Arrest Ogem II

Uit Wikipedia, de vrije encyclopedie
Ogem II
Datum 10 januari 1990
Instantie Hoge Raad der Nederlanden
Rechters J.C.J. van Vucht, C.H.M. Jansen, G. van der Linde, J.F. Bellaart, E. Korthals Altes
Adv.-gen. M.R. Mok
Soort zaak   civiel
Procedure cassatie
Wetgeving 6 EVRM; 2:319 BW (oud); 2:345, 355, 359 BW; 426, 429I Rv
Onderwerp   enquêterecht
Vindplaats   NJ 1990/466, m.nt. J.M.M. Maeijer
V-N 1991/1382, 18
ECLI   ECLI:NL:HR:1990:AC1234

Het arrest Ogem II (HR 10 januari 1990, NJ 1990/466), ook aangeduid als Ogem-arrest is een baanbrekend arrest van de Nederlandse Hoge Raad dat van belang is voor het enquêterecht bij kapitaalvennootschappen.

Casus[bewerken | brontekst bewerken]

Ogem Holding NV was een energie- en bouwbedrijf. De zaken gaan niet goed.

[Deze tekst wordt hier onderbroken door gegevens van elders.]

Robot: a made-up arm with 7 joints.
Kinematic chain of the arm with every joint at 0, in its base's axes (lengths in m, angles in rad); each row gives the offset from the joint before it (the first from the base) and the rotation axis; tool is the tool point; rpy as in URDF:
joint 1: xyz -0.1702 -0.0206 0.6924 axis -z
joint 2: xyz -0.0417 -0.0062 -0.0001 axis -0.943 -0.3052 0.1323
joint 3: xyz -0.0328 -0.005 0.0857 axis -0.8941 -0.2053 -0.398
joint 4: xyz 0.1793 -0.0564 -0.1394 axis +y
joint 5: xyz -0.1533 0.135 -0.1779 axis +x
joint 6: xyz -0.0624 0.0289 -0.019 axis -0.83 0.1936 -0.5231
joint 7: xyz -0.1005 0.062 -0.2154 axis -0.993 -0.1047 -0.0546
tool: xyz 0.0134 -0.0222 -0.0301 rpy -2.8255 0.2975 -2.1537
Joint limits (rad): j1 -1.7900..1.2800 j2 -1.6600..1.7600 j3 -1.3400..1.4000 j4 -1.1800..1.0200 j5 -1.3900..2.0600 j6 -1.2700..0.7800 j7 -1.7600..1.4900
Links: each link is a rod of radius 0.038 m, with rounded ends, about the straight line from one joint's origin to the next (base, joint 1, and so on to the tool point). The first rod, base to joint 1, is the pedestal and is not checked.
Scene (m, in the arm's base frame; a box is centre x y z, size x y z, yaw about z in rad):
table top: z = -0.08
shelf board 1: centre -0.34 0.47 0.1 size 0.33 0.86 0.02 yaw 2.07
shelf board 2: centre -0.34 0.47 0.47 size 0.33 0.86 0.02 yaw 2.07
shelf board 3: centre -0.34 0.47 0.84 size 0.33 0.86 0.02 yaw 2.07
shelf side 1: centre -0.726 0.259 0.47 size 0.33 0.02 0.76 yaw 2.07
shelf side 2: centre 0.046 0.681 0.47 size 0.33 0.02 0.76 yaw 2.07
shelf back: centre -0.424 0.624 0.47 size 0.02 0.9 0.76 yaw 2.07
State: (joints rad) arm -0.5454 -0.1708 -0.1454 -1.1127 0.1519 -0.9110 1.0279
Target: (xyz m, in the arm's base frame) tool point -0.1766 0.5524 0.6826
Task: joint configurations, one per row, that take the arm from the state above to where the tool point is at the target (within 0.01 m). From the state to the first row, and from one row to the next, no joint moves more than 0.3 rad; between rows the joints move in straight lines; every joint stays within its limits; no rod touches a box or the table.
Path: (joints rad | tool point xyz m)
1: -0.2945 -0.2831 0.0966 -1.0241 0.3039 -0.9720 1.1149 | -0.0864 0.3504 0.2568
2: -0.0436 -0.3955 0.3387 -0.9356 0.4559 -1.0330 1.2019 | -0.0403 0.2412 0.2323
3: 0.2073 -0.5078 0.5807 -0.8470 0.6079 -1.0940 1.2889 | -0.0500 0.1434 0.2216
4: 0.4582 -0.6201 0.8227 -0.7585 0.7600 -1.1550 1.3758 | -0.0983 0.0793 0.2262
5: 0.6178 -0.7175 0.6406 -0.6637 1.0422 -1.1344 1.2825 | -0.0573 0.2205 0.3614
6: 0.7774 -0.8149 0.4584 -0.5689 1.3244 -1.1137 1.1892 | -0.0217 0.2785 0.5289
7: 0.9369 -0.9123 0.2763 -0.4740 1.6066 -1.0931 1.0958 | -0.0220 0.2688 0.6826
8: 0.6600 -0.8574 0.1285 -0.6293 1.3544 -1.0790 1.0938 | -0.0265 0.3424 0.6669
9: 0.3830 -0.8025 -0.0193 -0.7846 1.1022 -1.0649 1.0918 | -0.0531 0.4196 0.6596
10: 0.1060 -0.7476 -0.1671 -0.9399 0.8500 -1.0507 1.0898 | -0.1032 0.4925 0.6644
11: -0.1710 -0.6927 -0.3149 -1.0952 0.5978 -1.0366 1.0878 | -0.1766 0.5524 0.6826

Op 28 juli 1983 verzoeken vier aandeelhouders van Ogem alsmede de Vereniging van Effectenbezitters de ondernemingskamer om het instellen van een enquête naar het beleid en de gang van zaken bij Ogem in de periode 1970-1983. Zij doen dat op basis van het enquêterecht (2:344-359 BW). Op 1 november 1983 wordt Ogem failliet verklaard. Op 22 december 1983 gelast de ondernemingskamer het onderzoek waar de aandeelhouders om gevraagd hadden – de uitspraak Ogem I (OK 22-12-1983, NJ 1985, 383).

Rechtsvraag[bewerken | brontekst bewerken]

Het enquêterecht lijkt vooral bedoeld om bij gebleken wanbeleid voorzieningen te treffen zoals het aanstellen van tijdelijke bestuurders of vernietigen van besluiten (2:355-357 BW). In geval van (dreigend) faillissement zijn dergelijke voorzieningen niet meer mogelijk of niet meer zinvol. In deze complexe zaak is vooral de volgende vraag van belang voor de rechtsvorming: kan er om een enquête worden verzocht op het moment dat een vennootschap al failliet is verklaard? En wat is het doel en de strekking van het enquêterecht?

De Hoge Raad[bewerken | brontekst bewerken]

De Hoge Raad stelt:

4.1. (...) dat de wetgever blijkens de ontstaansgeschiedenis van de regeling van het enquêterecht (...) als doeleinden van een enquête niet slechts heeft beschouwd de sanering van en het herstel van gezonde verhoudingen door maatregelen van reorganisatorische aard binnen de onderneming van de betrokken rechtspersoon, maar tevens de opening van zaken en de vaststelling bij wie de verantwoordelijkheid berust voor mogelijk blijkend wanbeleid, terwijl bovendien van de mogelijkheid van de instelling van een enquête een preventieve werking zou kunnen uitgaan. Dit brengt mede dat het de [ondernemingskamer (OK)] vrijstaat om in voorkomende gevallen te volstaan met de uitspraak dat gebleken is van wanbeleid bij de betrokken rechtspersoon, zonder tevens (...) voorzieningen te treffen.

Het gegeven dat de rechtspersoon surseance van betaling heeft verkregen of in staat van faillissement verklaard is, sluit de mogelijkheid van enquête derhalve niet uit.

Tevens is relevant de rechtsoverweging 7.3, waarin de Hoge Raad aangeeft dat er sprake is van wanbeleid, wanneer er wordt gehandeld in strijd met 'elementaire beginselen van verantwoord ondernemerschap'.

Relevantie[bewerken | brontekst bewerken]

Het Ogem II-arrest is van belang voor het enquêterecht bij een faillerende vennootschap. Het feit dat de vennootschap failliet is of dreigt te gaan, doet aan de mogelijkheid van een enquêterecht niet af. Naast het treffen van voorzieningen kan een dergelijk onderzoek namelijk ook een verklaring opleveren dat sprake is geweest van wanbeleid.